Despite the fact that professionals advocate exercise, many pregnant women will still hear from family and friends (especially those of a younger generation) that it is neither necessary nor good to exercise while pregnant.

“Everyone told me to get plenty of rest in bed while I was pregnant with my son. That was simple because I was always exhausted, but I couldn’t stay in bed all day “Mom.com spoke with Kimberlee Leonard. “I signed up for prenatal yoga and swimming because I thought it would be beneficial to both myself and my baby to get out and be active.”

Cates concurred. “Even short bouts of activity during pregnancy can benefit mom and baby in terms of easing labour and delivery, [aiding] healthy blood flow, and increasing oxygen and nutrition delivery to the baby,” she explained.

Types of exercise to avoid while pregnant

Any exercise that requires you to lie flat on your back, exercise at high elevations, workouts in hot conditions, or hot yoga, according to the Mayo Clinic, should be avoided.
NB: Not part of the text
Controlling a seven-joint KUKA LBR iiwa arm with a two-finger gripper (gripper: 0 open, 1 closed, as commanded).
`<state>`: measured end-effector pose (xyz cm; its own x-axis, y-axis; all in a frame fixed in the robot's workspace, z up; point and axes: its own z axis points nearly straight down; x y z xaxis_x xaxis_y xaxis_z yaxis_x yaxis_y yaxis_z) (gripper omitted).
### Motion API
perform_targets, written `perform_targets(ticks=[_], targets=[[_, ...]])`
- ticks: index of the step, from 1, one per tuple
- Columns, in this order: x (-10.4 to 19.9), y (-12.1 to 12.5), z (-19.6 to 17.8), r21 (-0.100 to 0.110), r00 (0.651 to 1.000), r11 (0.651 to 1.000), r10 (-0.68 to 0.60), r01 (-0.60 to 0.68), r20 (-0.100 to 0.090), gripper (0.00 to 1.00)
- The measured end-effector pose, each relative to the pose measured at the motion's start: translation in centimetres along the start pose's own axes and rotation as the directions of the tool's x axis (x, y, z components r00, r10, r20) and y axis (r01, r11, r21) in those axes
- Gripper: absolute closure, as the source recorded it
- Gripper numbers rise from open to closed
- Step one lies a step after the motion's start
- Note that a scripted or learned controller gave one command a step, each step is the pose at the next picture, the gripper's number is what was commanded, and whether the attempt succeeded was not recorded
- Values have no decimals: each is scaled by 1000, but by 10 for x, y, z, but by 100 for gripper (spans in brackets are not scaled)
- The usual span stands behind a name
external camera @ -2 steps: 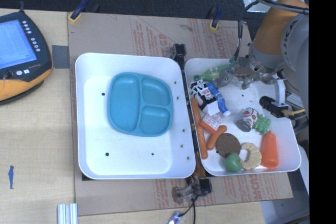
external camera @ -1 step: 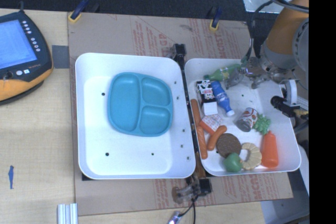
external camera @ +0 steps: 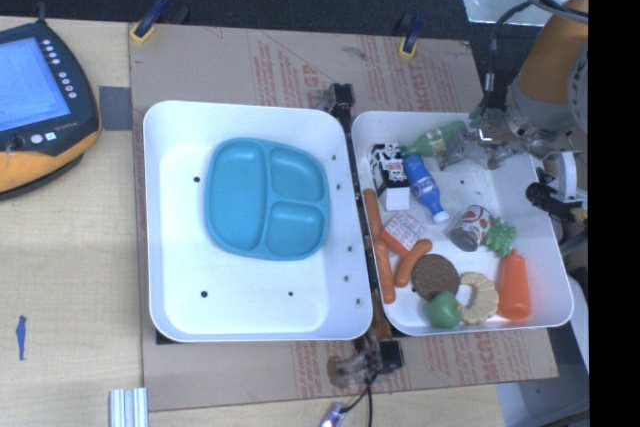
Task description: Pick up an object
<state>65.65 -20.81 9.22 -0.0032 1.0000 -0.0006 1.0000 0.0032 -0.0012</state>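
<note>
Claw [external camera: 487, 143] low over the right bin's [external camera: 556, 307] far edge, near the green bottle [external camera: 436, 139].
I cannot tell from here whether it is released or clenched. The toys lie loose in that bin: blue bottle [external camera: 423, 186], sausages [external camera: 410, 261], carrot [external camera: 513, 285]. The left bin [external camera: 160, 215] carries a blue plate [external camera: 267, 198].
</note>
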Motion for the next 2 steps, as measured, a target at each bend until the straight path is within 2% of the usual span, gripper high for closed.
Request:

Also, before beginning an exercise regimen, all pregnant women should contact with their doctors or care providers.

Most exercises are safe during pregnancy, according to Cates, as long as a woman is conscious of her body. “There aren’t many things a pregnant woman should avoid doing during her 9+ months of pregnancy,” she stated. “While we frequently advise women to reduce their participation in sports such as skiing, weight lifting, leaping, and traditional abdominal workouts, there are far more chances for women to stay moving in all the ways they enjoy than to limit themselves.”


  1. What is the best workout for a pregnant woman?

    These activities usually are safe during pregnancy:
    Walking. Taking a brisk walk is a great workout that doesn’t strain your joints and muscles. …
    Swimming and water workouts. …
    Riding a stationary bike. …
    Yoga and Pilates classes. …
    Low-impact aerobics classes. …
    Strength training.

  2. Which exercises should be avoided during pregnancy?

    Any workout that may induce even minor abdominal stress, such as jarring motions or abrupt changes in direction. Activities that necessitate a lot of leaping, hopping, skipping, or bouncing. Deep knee bends, full sit-ups, double leg raises, and straight-leg toe touches are examples of exercises. Stretching while bouncing.

  3. Can I do squats while pregnant?

    Squats are an effective resistance workout during pregnancy for maintaining hip, glute, core, and pelvic floor muscular strength and range of motion. Squats, when done correctly, can help improve posture and have the potential to aid in the birthing process.

  4. Can I do planks while pregnant?

    Planks are generally safe to do while pregnant as long as your doctor gives you the go-ahead. 1 In fact, abdominal activity provides various advantages for pregnant women, including support for pelvic floor muscles and prevention of difficulties such as frequent urination throughout pregnancy and postpartum.